La crisis energética, la inflación y los casos de equivocada gestión oficial más los que están ya en manos de la Justicia son tres variables que hoy condicionan la economía y el momento político.
Con empresas que no pueden producir porque no reciben la energía necesaria la economía irá desacelerándose por el lado de la oferta, complicando aún más el costado sensible de los precios. Hoy por hoy la inflación no se produce por la demanda, como venía sucediendo hasta hace un tiempo sino por una oferta que no responde a las necesidades del consumo y la inversión. 
Con una inflación creciente, sola estadísticamente reprimida, la crisis energética multiplica los costos de los insumos tal como se fue evidenciando en el caso de la harina o de los productos químicos. En una semana el precio del pan se triplicó.
Mientras esto sucede, a la ministra de Economía Felisa Miceli la envuelve el escándalo de las peripecias de la bolsa con elevado monto de dinero olvidada a pasos de su despacho, eso que se ha dado en llamar el "toilete-gate". Debería estar concentrada en hacer frente a los significativos cuellos de botella que enfrenta el país. Pero, pese al respaldo del jefe del Estado, el trabajo operativo en el Palacio de Hacienda está prácticamente paralizado. No hay ni tranquilidad frente a las presiones que llegan del exterior ni entusiasmo por parte de los funcionarios.
Irónicamente, la única medida que se conoció en esos días, desde el Ministerio de Economía fue el desplazamiento de técnicos del INDEC, intervenido desde enero pasado, en una acción que agrava la credibilidad del organismo que ya pareciera que no tiene retorno. No faltan opiniones de los expertos considerando que la única alternativa posible para generar expectativas confiables de indicadores decisivos para la vida productiva, laboral y financiera es crear un nuevo organismo, fundar otra entidad que nada tenga que ver con el INDEC, con la colaboración de los mejores especialistas del país y del extranjero y sin desprenderse de los profesionales del Instituto.
El presidente Néstor Kirchner dijo que "hay un lobby que hacen las empresas del sector para decir que es necesario subir la tarifa para que haya más gas". Evidentemente, el objetivo de las empresas de esa área de la energía es maximizar sus beneficios. Eso no puede ser objetado porque forma parte esencial de la dinámica del sistema.
Es posible que las crisis sean una oportunidad para conseguir aumentos. Pero también es cierto que las empresas vienen reclamando retoques tarifarios desde hace años y que reconocen, por esa cuestión, falta de inversiones.
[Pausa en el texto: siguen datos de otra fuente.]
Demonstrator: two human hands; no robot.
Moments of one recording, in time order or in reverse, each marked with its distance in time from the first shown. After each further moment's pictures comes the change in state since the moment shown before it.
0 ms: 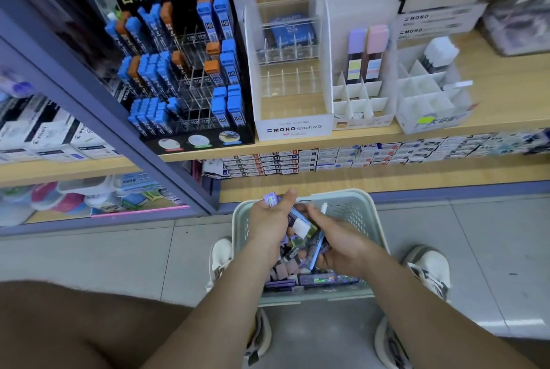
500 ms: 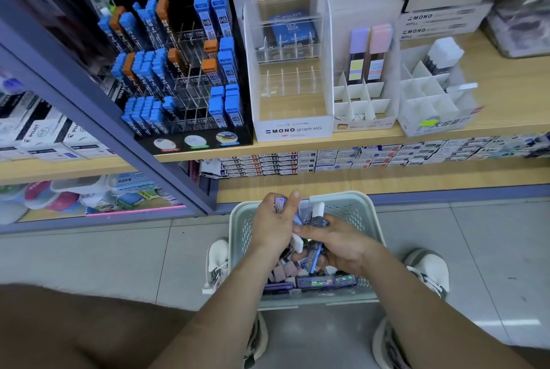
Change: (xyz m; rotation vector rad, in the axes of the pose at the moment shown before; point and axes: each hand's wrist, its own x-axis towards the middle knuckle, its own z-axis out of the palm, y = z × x) left_hand 0.008 -0.010 0.002 0.365 -0.024 0.302; right_hand -0.001 -0.007 -0.001 -0.169 -0.045 -0.040
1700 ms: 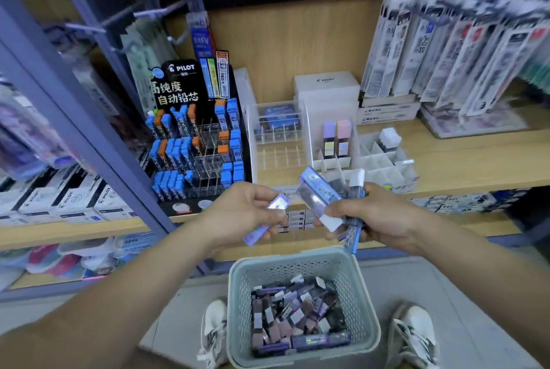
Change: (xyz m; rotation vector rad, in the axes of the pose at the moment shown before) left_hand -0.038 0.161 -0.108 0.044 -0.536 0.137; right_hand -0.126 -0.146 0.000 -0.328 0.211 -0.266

También saben en el sector privado que en estos meses, previos a decisivas elecciones presidenciales, el Poder Ejecutivo no moverá las piezas para evitar protestas por la suba en los servicios.
Lo cierto es que las reservas energéticas se están agotando, la producción global ha perdido fuerza, no se efectuaron las inversiones que requiere un país en crecimiento, no avanzan las nuevas fuentes de provisión, hay que comprar energía de los países vecinos, a precios caros.
Falta electricidad por los requerimientos que impone el frío intenso, porque las represas hidroeléctricas están con poca agua. Falta gasoil porque no se ampliaron las destilerías, la usina núcleo eléctrica de Atucha no está terminada, se conocen proyectos de nuevas centrales pero para los años que vienen y a las multinacionales les conviene más extraer petróleo y gas de otros yacimientos en otros países.